Herein, terms such as “store,” “storage,” “data store,” data storage,” “database,” and substantially any other information storage component relevant to operation and functionality of a component are utilized to refer to “memory components,” entities embodied in a “memory,” or components comprising a memory. Memory and/or memory components described herein can be either volatile memory or nonvolatile memory or can include both volatile and nonvolatile memory. By way of illustration, and not limitation, nonvolatile memory can include read only memory (ROM), programmable ROM (PROM), electrically programmable ROM (EPROM), electrically erasable ROM (EEPROM), flash memory and/or nonvolatile random-access memory (RAM) (e.g., ferroelectric RAM (FeRAM). Volatile memory can include RAM, which can act as external cache memory, for example. By way of illustration and not limitation, RAM can be available in many forms such as synchronous RAM (SRAM), dynamic RAM (DRAM), synchronous DRAM (SDRAM), double data rate SDRAM (DDR SDRAM), enhanced SDRAM (ESDRAM), Synchlink DRAM (SLDRAM), direct Rambus RAM (DRRAM), direct Rambus dynamic RAM (DRDRAM) and/or Rambus dynamic RAM (RDRAM). Additionally, the described memory components of systems and/or computer-implemented methods herein are intended to include, without being limited to including, these and/or any other suitable types of memory.

What has been described above includes mere examples of systems and computer-implemented methods. It is, of course, not possible to describe every conceivable combination of components and/or computer-implemented methods for purposes of describing the one or more example embodiments, but one of ordinary skill in the art can recognize that many further combinations and/or permutations of the one or more example embodiments are possible. Furthermore, to the extent that the terms “includes,” “has,” “possesses,” and the like are used in the detailed description, claims, appendices and/or drawings such terms are intended to be inclusive in a manner similar to the term “comprising” as “comprising” is interpreted when employed as a transitional word in a claim.

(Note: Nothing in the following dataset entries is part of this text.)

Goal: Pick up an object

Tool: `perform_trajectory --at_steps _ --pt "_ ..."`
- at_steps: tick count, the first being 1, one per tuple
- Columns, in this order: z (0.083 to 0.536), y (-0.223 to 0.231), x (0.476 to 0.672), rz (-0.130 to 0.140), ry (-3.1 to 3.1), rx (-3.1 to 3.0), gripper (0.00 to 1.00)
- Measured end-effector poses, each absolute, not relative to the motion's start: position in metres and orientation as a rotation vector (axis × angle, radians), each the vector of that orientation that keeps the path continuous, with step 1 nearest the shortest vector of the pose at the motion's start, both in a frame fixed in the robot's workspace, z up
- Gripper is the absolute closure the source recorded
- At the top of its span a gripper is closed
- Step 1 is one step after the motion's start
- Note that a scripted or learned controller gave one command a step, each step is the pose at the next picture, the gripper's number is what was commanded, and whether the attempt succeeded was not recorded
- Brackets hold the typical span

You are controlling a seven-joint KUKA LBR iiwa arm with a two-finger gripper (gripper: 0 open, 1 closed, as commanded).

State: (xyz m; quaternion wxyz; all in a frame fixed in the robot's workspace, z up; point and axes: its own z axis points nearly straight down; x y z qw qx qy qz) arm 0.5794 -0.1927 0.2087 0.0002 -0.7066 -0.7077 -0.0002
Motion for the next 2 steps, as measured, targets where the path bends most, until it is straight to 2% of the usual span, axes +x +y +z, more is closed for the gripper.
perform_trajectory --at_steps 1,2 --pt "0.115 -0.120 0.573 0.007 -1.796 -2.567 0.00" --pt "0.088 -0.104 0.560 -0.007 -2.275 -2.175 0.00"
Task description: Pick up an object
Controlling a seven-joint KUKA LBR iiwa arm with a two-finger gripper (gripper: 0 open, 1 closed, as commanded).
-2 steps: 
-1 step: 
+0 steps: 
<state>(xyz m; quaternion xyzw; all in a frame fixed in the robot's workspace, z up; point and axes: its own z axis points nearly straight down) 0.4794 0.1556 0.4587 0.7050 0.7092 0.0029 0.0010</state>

The descriptions of the various embodiments can use the phrases “an embodiment,” “various embodiments,” “one or more example embodiments” and/or “some embodiments,” each of which can refer to one or more of the same or different embodiments.

The descriptions of the various embodiments have been presented for purposes of illustration but are not intended to be exhaustive or limited to the embodiments described herein. Many modifications and variations will be apparent to those of ordinary skill in the art without departing from the scope and spirit of the described embodiments. The terminology used herein was chosen to best explain the principles of the embodiments, the practical application and/or technical improvement over technologies found in the marketplace, and/or to enable others of ordinary skill in the art to understand the embodiments described herein.